Art in America is an American progressive rock band that achieved success in the early 1980s. They are best known for their self-titled song "Art in America" released in 1983.

==Background==
The band was the first-known rock band featuring a pedal harp to appear on a major record label. Art in America was formed in 1980 by brothers Chris Flynn and Dan Flynn and sister Shishonee (real name Ruetenik). Harpist Shishonee, was formerly a member of the band The Trees Community. Joining Art in America was friend Jim Kuha. Originally called Father, the band's name was changed to 'Art in America' and under this name the group began opening for popular Irish & English pop artists such as U2 and Roxy Music. In 1983, the group released their first studio album under Sony Music/Pavilion Records. Produced by Yes and Emerson, Lake and Palmer producer Eddy Offord, the album contained their most popular song "Art in America" which received airplay on MTV music television, and radio stations throughout the United States. The songs were co-arranged by Steve Morse who also contributed a guitar solo for the song "Undercover Lover". The guest keyboardist on the album was Terry "T" Lavitz.

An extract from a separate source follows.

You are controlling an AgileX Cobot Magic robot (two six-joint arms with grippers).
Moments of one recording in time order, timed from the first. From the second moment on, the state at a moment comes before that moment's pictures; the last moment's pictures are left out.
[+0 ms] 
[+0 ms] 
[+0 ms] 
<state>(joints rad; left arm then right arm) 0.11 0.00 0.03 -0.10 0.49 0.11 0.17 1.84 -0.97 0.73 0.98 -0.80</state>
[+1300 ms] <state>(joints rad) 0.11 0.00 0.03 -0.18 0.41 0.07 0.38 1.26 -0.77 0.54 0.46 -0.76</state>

In hopes of a better deal in releasing a second album, the band moved to Los Angeles in 1985. However, the band found the pay to play gig situation in Los Angeles to be hostile and disappointing. The band still records music and loads to many internet sites for free song streaming, as well as album and singles for purchase.

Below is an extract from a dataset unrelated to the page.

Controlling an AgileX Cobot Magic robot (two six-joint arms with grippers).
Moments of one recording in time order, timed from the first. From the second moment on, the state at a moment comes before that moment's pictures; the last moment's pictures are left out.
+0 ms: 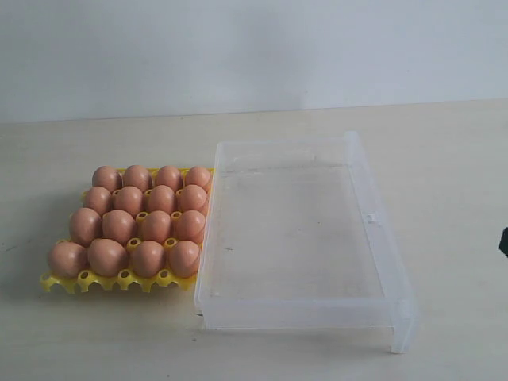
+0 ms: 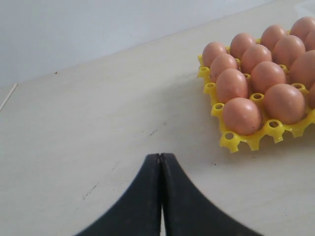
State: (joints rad) left arm -0.03 0.01 0.00 0.03 0.39 0.21; right arm 0.41 0.35 -0.07 0.10 0.02 -0.08
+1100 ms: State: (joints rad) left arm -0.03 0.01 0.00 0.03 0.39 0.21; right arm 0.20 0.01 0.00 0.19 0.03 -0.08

In 2011 the band was contacted by producer David Hentschel to finally record a follow-up studio album. The album was first released in 2013, as The Hentschel Sessions and then re-released as Cloudborn with artwork and additional tracks in 2018.

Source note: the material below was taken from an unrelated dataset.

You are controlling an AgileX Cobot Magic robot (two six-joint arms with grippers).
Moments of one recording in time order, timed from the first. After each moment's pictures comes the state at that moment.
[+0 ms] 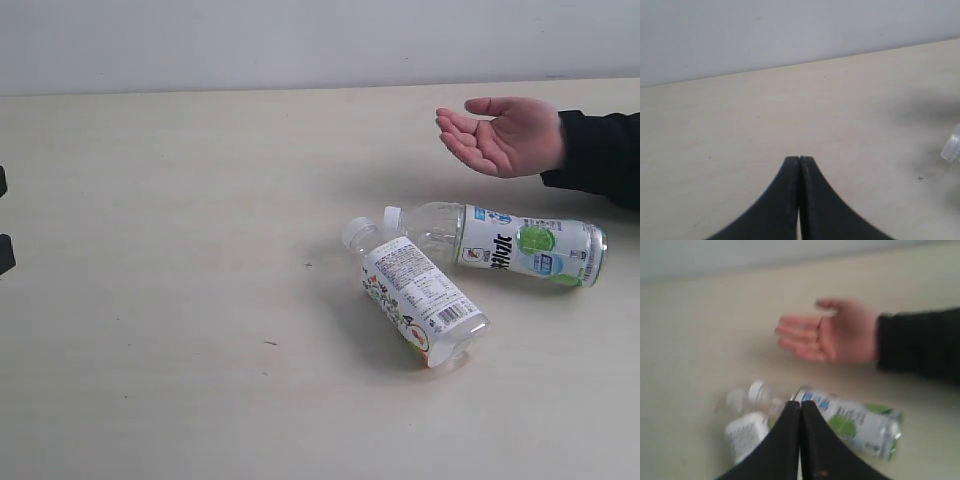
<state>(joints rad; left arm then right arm) -0.40 0.82 -0.29 -0.52 -0.11 0.50 0.14 1.06 -0.96 0.37 0.77 -0.12</state>
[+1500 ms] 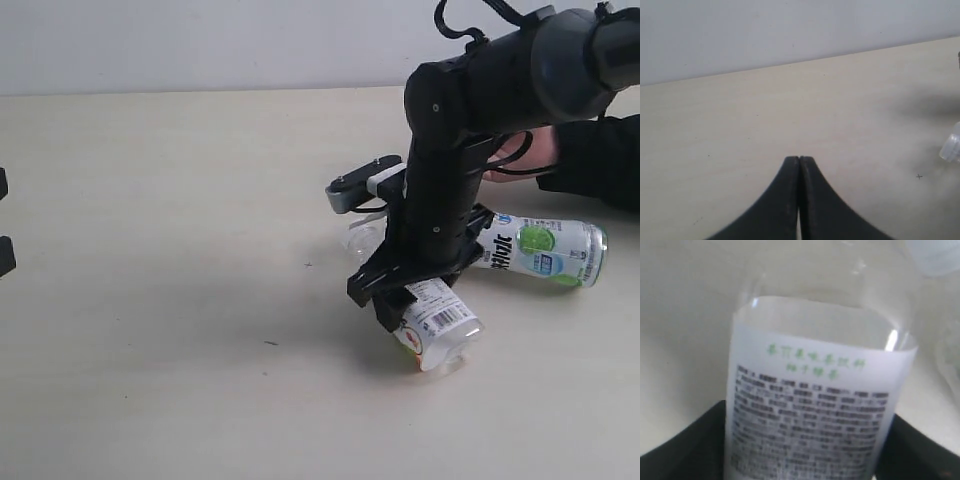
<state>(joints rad) -0.40 0.82 -0.29 -0.51 -0.11 0.50 0.70 1.97 -1.19 0.09 0.92 -0.11</state>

In 2026 the group, with full participation of all original members, released an album of new songs called "Dreams of the Disappeared".Additionally, in 2025, the group re-released their debut album, newly remastered by Vic Anesini.

==Personnel==
- Chris Flynn – Vocals, Lead guitar – Fender Stratocaster – (1974), Rickenbacker 330 12 string
- Shishonee Flynn – Lyon & Healy Pedal Harp, Koto, Tamboura
- Daniel Flynn – Drums – Fibes Drums, Gamelan bell tree, percussion
- Jim Kuha – Bass Rickenbacker 4001, Moog Taurus bass pedals, 12-string guitar – Ovation
- Garry Galloway – Keyboards Korg, Yamaha, Akai and Mellotron

==Discography==
===Albums===
Studio albums
- Art in America (1983) No. 176 on the US Billboard 200.
- Cloudborn (2018)
- Rise (2025)
- Art in America (2025) Expanded & Remastered Edition
- Dreams of the Disappeared (2026)
Live albums
- Art in America – Performing live at the Royal Oak Music Theatre on March 8, 1983 Wolfgang's Vault
- Art in America – Performing live at the Capitol Theater, Flint, Michigan on May 8, 1983 King Biscuit Flower Hour

===Singles===
- "Art in America" (1983) No. 23 on the US Mainstream Rock charts
- "Undercover Lover" (1983) No. 33 on the US Mainstream Rock charts

=== Album art ===
The cover for the self-titled debut (commissioned and painted by Ioannis) is featured in the book 1000 Record Covers by Michael Ochs, and published by Taschen. In 2018, in a reprise of his participation with the group, Ioannis commissioned the cover for Cloudborn.

In 2025 the new album "Rise" features front and back cover art by band member Daniel Flynn painted in acrylic.